Levenshtein distance(Basic algorithm)

By | February 14, 2026

The Levenshtein distance (also known as edit distance) is a metric for measuring the similarity between two strings. It’s defined as the minimum number of operations required to transform one string into the other using insertion, deletion, and substitution operations.

We can efficiently calculate the Levenshtein distance using dynamic programming.

Example: Levenshtein Distance between “kitten” and “sitting”

Let’s consider two strings s1 = "kitten" and s2 = "sitting" as an example.

Here are the steps to count the number of operations:

  1. kitten → sitten (substitution: k → s)
  2. sitten → sittin (substitution: e → i)
  3. sittin → sitting (insertion: g)

In this case, the Levenshtein distance is 3.

Dynamic Programming Approach

Dynamic programming involves creating and filling in the following table:

dp[i][j] represents the Levenshtein distance between the first i characters of s1 and the first j characters of s2.

sitting
01234567
k11234567
i22123456
t33212345
t44321234
e55432234
n66543323

How to fill in the table:

  • dp[0][j] = j: The distance between an empty string and the first j characters of s2 is equal to the number of insertion operations, which is j.
  • dp[i][0] = i: The distance between the first i characters of s1 and an empty string is equal to the number of deletion operations, which is i.
  • dp[i][j] is the minimum of the following:
    • dp[i-1][j] + 1: The cost of deleting the i-th character of s1 (deletion)
    • dp[i][j-1] + 1: The cost of inserting the j-th character of s2 (insertion)
    • dp[i-1][j-1] + (0 if s1[i-1] == s2[j-1] else 1): If the i-th character of s1 and the j-th character of s2 are equal, the cost is 0; otherwise, it’s the cost of substitution (1)

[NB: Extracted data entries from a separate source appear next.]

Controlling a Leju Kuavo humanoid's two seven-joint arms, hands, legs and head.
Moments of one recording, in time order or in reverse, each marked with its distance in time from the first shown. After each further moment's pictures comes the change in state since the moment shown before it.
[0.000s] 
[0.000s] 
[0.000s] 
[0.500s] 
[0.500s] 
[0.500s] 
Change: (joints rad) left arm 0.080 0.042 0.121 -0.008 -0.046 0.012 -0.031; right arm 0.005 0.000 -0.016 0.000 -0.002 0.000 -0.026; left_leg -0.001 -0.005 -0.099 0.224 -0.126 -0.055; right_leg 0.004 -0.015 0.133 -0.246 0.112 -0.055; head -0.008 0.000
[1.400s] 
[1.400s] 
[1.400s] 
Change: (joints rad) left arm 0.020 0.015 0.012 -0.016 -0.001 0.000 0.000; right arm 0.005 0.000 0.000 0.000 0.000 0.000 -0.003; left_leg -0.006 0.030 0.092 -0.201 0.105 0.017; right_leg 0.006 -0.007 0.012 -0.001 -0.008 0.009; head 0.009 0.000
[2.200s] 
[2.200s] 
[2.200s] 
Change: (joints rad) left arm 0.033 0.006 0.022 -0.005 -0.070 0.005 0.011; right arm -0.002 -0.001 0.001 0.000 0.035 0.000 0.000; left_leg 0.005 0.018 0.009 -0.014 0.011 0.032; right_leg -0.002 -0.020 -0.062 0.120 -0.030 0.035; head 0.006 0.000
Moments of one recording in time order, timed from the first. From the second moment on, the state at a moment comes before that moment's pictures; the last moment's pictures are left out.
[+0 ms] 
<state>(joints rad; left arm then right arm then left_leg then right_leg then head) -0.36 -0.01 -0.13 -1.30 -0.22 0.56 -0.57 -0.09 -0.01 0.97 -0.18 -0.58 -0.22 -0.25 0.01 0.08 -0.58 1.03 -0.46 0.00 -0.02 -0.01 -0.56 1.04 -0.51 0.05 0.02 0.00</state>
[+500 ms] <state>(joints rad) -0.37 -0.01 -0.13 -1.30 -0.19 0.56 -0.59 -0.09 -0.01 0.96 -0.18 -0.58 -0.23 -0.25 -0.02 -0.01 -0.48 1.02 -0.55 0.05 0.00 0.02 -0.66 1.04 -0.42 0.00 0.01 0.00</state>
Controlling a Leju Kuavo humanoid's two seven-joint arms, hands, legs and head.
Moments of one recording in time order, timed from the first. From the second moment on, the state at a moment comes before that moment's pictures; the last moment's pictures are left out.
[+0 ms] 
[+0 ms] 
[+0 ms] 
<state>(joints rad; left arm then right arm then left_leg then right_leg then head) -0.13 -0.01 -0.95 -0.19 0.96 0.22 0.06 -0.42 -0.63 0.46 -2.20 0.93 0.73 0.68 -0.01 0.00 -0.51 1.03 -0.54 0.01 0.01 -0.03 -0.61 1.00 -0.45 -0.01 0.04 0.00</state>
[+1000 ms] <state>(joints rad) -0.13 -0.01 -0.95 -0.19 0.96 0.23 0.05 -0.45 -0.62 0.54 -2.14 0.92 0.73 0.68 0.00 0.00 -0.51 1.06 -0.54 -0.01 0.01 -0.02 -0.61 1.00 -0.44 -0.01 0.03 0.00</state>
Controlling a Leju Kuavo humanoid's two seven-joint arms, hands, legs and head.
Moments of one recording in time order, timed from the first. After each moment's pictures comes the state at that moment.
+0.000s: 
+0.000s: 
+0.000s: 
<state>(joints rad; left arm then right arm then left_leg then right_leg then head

Finally, dp[len(s1)][len(s2)] is the Levenshtein distance.

def levenshtein_distance(s1, s2):
    """
    Calculates the Levenshtein distance using dynamic programming.

    Args:
        s1 (str): The first string.
        s2 (str): The second string.

    Returns:
        int: The Levenshtein distance.
    """

    len_s1 = len(s1)
    len_s2 = len(s2)

    # Initialize the dp table
    dp = [[0] * (len_s2 + 1) for _ in range(len_s1 + 1)]

    # Set initial conditions
    for i in range(len_s1 + 1):
        dp[i][0] = i
    for j in range(len_s2 + 1):
        dp[0][j] = j

    # Fill in the dp table
    for i in range(1, len_s1 + 1):
        for j in range(1, len_s2 + 1):
            if s1[i - 1] == s2[j - 1]:
                cost = 0
            else:
                cost = 1

            dp[i][j] = min(
                dp[i - 1][j] + 1,  # Deletion
                dp[i][j - 1] + 1,  # Insertion
                dp[i - 1][j - 1] + cost  # Substitution
            )

    return dp[len_s1][len_s2]


# Example
s1 = "kitten"
s2 = "sitting"
distance = levenshtein_distance(s1, s2)
print(f'Levenshtein distance between "{s1}" and "{s2}": {distance}')  # Output: 3

s1 = "intention"
s2 = "execution"
distance = levenshtein_distance(s1, s2)
print(f'Levenshtein distance between "{s1}" and "{s2}": {distance}') #Output: 5

Dynamic programming allows us to efficiently calculate the Levenshtein distance. This algorithm has various applications in areas such as string similarity comparison and spell checking.